**What the exercise asks:** Only one stretch of the data below is wanted: the lines starting at the one with "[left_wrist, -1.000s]" and ending at the one with "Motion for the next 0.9", both included, given again exactly.

Items from a dataset:
# # # #

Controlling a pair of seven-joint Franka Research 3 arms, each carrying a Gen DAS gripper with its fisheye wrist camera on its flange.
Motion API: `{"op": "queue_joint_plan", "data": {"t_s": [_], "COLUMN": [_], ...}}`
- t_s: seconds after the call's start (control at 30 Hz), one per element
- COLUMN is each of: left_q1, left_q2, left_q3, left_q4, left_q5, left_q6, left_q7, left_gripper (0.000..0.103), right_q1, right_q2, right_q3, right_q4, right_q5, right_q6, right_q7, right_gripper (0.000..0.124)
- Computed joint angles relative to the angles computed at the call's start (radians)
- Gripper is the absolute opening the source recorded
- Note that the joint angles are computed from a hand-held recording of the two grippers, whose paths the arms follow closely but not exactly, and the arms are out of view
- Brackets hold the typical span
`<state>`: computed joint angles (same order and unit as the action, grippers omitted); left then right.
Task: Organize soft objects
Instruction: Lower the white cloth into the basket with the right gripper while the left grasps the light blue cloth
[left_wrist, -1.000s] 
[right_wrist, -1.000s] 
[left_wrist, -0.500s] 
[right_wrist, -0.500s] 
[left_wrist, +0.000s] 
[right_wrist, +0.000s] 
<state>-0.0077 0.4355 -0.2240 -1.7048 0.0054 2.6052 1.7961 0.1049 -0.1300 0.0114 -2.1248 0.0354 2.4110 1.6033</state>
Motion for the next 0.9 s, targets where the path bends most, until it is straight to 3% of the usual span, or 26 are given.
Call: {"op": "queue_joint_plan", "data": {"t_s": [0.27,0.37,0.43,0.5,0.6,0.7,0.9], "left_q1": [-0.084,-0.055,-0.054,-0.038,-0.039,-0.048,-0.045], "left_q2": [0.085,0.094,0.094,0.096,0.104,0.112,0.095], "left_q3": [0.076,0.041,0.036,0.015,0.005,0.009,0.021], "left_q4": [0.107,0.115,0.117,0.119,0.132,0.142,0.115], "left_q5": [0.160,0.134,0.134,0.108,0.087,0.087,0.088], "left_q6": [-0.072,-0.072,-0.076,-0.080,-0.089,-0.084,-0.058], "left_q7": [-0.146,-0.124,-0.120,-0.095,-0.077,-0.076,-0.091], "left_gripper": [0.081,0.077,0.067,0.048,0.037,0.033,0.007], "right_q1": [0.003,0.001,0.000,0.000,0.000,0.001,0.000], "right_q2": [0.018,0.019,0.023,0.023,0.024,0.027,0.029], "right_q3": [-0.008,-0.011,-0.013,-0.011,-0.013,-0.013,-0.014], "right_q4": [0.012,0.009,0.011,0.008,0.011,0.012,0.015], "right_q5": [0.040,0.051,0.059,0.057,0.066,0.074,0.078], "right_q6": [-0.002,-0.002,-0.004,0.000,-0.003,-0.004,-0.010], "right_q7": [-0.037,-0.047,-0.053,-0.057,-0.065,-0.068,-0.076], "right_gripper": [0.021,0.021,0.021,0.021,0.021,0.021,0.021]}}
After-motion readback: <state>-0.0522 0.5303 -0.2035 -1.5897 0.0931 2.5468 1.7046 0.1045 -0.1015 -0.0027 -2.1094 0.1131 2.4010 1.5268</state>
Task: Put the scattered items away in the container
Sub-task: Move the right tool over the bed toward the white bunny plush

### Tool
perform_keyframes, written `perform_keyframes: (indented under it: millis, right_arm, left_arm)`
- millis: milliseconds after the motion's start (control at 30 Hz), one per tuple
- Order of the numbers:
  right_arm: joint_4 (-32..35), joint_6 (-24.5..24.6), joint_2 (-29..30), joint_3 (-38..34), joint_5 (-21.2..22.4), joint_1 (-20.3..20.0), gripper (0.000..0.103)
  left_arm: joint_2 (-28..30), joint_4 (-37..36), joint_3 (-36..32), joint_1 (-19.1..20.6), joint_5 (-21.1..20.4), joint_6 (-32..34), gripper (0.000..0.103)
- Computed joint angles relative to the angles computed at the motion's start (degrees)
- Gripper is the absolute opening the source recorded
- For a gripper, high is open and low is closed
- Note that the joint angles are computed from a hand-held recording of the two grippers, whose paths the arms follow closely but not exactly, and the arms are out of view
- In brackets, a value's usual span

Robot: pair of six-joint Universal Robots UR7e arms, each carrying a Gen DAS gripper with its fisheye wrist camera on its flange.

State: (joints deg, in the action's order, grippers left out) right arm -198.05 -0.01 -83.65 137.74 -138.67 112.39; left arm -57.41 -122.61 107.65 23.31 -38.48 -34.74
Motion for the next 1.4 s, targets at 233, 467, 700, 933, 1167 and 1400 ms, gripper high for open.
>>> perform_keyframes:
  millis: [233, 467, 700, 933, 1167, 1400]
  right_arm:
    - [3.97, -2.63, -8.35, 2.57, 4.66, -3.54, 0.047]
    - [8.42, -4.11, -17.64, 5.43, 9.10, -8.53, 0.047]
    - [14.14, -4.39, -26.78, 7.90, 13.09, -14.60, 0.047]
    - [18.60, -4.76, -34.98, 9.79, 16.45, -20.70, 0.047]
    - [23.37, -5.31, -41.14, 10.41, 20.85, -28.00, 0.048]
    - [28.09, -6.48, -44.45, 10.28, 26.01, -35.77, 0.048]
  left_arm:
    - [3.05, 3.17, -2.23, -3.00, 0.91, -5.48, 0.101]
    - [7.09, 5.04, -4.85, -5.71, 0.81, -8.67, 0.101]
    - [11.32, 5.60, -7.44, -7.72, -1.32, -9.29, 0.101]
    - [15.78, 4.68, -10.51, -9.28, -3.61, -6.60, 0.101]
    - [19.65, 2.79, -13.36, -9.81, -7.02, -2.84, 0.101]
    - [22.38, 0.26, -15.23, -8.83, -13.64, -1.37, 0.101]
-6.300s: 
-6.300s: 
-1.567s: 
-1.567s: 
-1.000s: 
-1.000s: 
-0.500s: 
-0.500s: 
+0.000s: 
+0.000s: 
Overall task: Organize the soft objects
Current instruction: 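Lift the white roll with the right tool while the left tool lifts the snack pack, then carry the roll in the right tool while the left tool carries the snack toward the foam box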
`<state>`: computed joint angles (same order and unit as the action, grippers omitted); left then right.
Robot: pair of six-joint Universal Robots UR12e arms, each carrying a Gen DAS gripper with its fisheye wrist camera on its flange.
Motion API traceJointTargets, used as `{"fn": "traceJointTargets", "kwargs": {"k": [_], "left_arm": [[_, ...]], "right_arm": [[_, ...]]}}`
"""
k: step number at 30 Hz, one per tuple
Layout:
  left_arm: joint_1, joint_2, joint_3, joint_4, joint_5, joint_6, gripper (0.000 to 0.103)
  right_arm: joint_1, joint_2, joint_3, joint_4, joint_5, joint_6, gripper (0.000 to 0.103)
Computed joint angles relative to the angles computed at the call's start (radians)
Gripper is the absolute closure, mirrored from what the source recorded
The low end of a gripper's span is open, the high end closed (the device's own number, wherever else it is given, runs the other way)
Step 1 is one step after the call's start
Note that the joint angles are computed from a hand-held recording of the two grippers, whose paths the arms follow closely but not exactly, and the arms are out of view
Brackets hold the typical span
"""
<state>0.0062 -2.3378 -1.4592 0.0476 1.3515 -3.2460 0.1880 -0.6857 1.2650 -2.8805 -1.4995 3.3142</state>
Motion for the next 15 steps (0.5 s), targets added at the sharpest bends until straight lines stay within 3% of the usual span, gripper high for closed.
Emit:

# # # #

**Response for this exercise:**
[left_wrist, -1.000s] 
[right_wrist, -1.000s] 
[left_wrist, -0.500s] 
[right_wrist, -0.500s] 
[left_wrist, +0.000s] 
[right_wrist, +0.000s] 
<state>-0.0077 0.4355 -0.2240 -1.7048 0.0054 2.6052 1.7961 0.1049 -0.1300 0.0114 -2.1248 0.0354 2.4110 1.6033</state>
Motion for the next 0.9 s, targets where the path bends most, until it is straight to 3% of the usual span, or 26 are given.

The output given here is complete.